The Variations sérieuses, Opus 54, were written in 1841 and published in Vienna the following year. The variations had a serious intention as a contribution to the album published by Pietro Mechetti for the proposed Beethoven monument in Bonn. The volume also included contributions from Chopin, Czerny, Dohler, Henselt, Kalkbrenner, Liszt, Moscheles, Taubert and Thalberg, and bore the title Dix morceaux brillants, perhaps leading Mendelssohn to disclaim, in his own title, a suggestion of ostentation. The seventeen variations, one of the original eighteen having been deleted by the composer, do, of course, have their moments of brilliance. The theme, however, is gentle enough. The eighth variation, an Allegro vivace, introduces an element of technical brilliance, but this is contrasted with a contrapuntally imitative variation, in the manner of a chorale variation, and a gently syncopated treatment of the theme. There is immediate contrast in what follows, after which the fourteenth variation, in D major, serves as a slow movement. The original key is restored in a variation that leads imperceptibly to a brilliant Allegro vivace and a final Presto.

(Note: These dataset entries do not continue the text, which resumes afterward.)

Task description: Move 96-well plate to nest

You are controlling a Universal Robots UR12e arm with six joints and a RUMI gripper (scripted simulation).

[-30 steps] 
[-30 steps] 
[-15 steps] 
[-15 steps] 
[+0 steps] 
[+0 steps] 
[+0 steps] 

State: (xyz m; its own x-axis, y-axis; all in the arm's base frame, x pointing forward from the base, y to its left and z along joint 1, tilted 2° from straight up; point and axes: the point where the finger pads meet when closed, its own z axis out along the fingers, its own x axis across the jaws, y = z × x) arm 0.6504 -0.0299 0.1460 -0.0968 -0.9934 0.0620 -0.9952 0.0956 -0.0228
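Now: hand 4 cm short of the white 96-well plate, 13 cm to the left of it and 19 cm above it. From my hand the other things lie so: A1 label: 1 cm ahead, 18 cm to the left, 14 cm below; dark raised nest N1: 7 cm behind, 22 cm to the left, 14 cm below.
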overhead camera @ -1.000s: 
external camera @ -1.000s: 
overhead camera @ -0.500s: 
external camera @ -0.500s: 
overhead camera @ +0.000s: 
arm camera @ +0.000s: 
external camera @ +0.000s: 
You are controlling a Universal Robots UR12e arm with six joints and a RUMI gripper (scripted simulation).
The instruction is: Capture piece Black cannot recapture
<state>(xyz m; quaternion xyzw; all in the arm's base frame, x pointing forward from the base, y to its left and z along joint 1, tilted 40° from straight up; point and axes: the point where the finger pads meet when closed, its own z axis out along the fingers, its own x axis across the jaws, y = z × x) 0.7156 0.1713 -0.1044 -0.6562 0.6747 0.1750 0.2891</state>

Mendelssohn wrote his Kinderstücke, Opus 72, six short pieces, in 1842 for the Benecke children, relatives of his wife in London, with whom he stayed on various visits to England. The relationship was continued by the marriage of his daughter Maria to Victor Benecke. The six pieces, unlike Schumann's Kinderszenen, have no titles and are, therefore, not overtly character-pieces. They are unpretentious and make modest demands on a performer. The Gondellied is dated 3rd February 1837, while the syncopated Scherzo in B minor bears the date 12th June 1829 and was published in that year in the Berliner allgemeine musikalische Zeitung.
The Sonata in E major, Opus 6, is also an early work, dating from 1826, the year of the Overture, A Midsummer Night's Dream and the String Quintet in A major. The influence of Beethoven is apparent in what is, nevertheless, a work of considerable originality. The first movement, in the now traditional tripartite form, duly presents two contrasting subjects, with gentle dying chords to mark the end of the exposition. There is a brief development, before the return of the subjects in recapitulation. The F sharp minor second movement, which is to follow after a short pause, is marked Tempo di Menuetto and has a syncopated trio section at its heart. With barely a pause there follows a movement of interrupted recitative, with a passage that recalls the first movement and with intervening sections of greater animation, the last of which leads directly to the final movement, Molto allegro e vivace, with its closing references to the principal theme of the first movement.
Benjamin Frith
The young British pianist Benjamin Frith has had a distinguished career. A pupil of Fanny Waterman, he won, at the age of fourteen, the British National Concerto Competition, followed by the award of the Mozart Memorial Prize and joint top prize in 1986 in the Italian Busoni International Piano Competition and in 1989 a Gold Medal and First prize in the Arthur Rubinstein Piano Master Competition. Benjamin Frith enjoys a busy international career, with engagements in the United States and throughout Europe as a soloist and recitalist, with festival appearances at Sheffield, Aldeburgh, Harrogate, Kuhmo, Bolzano, Savannah, Pasadena and Hong Kong and an Edinburgh Festival debut in 1992. His recordings include a highly praised performance of Beethoven;s Diabelli Variations on the ASV label and for Naxos a release of piano music by Schumann and the two Mendelssohn Piano Concertos.